◆ **TASK TO CARRY OUT**
In the data below, how many lines contain the string "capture"? Give only the figure.

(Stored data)
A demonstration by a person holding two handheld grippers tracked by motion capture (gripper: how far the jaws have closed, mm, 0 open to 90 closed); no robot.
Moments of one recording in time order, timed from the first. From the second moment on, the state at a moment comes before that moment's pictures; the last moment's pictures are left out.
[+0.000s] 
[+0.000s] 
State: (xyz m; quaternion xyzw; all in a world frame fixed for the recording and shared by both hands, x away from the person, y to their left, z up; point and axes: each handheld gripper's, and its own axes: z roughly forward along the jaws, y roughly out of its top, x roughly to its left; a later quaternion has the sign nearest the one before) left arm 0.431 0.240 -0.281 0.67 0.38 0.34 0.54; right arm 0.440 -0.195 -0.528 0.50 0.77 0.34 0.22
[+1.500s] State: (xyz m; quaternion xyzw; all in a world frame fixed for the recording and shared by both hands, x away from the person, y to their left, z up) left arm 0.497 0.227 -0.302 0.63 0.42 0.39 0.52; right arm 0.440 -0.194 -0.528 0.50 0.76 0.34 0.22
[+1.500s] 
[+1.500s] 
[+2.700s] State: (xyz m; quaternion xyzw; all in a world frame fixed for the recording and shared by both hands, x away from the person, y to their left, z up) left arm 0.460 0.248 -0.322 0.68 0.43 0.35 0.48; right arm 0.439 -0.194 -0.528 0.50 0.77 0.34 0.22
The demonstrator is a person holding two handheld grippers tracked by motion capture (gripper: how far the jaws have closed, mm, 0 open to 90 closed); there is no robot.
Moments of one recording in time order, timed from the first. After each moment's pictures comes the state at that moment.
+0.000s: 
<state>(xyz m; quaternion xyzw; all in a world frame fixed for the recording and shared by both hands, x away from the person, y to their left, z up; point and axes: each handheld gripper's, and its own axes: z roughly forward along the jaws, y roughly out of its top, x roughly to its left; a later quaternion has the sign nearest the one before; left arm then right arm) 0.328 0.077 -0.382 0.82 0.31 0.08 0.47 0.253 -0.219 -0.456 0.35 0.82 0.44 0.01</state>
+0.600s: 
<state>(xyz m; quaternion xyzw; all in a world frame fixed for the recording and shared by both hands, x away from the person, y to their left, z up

◆ **PROBLEM SOLUTION**
2